[Work required]
Search the records below for the word "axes", then return every line where it appears.

»»

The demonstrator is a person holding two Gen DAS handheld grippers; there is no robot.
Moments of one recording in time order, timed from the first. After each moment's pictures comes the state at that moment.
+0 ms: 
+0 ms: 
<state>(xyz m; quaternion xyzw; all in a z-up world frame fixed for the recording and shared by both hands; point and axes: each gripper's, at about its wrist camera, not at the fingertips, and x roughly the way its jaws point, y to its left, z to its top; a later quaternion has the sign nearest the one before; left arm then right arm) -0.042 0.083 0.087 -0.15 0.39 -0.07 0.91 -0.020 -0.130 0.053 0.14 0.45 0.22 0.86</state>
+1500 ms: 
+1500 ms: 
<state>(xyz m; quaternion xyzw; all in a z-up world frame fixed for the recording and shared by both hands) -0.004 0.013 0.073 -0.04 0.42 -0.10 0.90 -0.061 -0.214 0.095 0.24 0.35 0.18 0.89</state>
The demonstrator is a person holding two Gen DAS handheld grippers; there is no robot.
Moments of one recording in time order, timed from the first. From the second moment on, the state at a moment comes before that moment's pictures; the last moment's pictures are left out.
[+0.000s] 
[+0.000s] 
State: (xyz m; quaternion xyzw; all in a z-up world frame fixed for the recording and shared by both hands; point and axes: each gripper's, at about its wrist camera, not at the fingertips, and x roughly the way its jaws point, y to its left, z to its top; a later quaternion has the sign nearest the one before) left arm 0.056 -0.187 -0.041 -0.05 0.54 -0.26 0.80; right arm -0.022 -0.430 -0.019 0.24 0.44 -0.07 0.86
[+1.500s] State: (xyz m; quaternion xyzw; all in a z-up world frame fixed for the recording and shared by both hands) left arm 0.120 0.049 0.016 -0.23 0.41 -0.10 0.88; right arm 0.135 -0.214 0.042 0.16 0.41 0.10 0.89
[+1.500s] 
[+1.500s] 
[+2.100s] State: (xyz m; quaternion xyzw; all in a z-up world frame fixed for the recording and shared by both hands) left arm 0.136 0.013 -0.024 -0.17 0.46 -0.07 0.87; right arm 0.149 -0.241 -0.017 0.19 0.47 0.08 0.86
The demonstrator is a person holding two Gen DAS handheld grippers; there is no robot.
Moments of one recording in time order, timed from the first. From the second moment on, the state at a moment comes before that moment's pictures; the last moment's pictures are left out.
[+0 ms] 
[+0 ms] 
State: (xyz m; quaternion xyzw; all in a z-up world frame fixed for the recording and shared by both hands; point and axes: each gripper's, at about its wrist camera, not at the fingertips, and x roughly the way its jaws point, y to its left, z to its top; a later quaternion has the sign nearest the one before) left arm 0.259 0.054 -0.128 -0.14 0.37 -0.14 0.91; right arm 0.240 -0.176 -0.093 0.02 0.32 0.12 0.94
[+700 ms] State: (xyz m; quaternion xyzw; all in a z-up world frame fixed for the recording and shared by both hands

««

[Answer section]
<state>(xyz m; quaternion xyzw; all in a z-up world frame fixed for the recording and shared by both hands; point and axes: each gripper's, at about its wrist camera, not at the fingertips, and x roughly the way its jaws point, y to its left, z to its top; a later quaternion has the sign nearest the one before; left arm then right arm) -0.042 0.083 0.087 -0.15 0.39 -0.07 0.91 -0.020 -0.130 0.053 0.14 0.45 0.22 0.86</state>
State: (xyz m; quaternion xyzw; all in a z-up world frame fixed for the recording and shared by both hands; point and axes: each gripper's, at about its wrist camera, not at the fingertips, and x roughly the way its jaws point, y to its left, z to its top; a later quaternion has the sign nearest the one before) left arm 0.056 -0.187 -0.041 -0.05 0.54 -0.26 0.80; right arm -0.022 -0.430 -0.019 0.24 0.44 -0.07 0.86
State: (xyz m; quaternion xyzw; all in a z-up world frame fixed for the recording and shared by both hands; point and axes: each gripper's, at about its wrist camera, not at the fingertips, and x roughly the way its jaws point, y to its left, z to its top; a later quaternion has the sign nearest the one before) left arm 0.259 0.054 -0.128 -0.14 0.37 -0.14 0.91; right arm 0.240 -0.176 -0.093 0.02 0.32 0.12 0.94

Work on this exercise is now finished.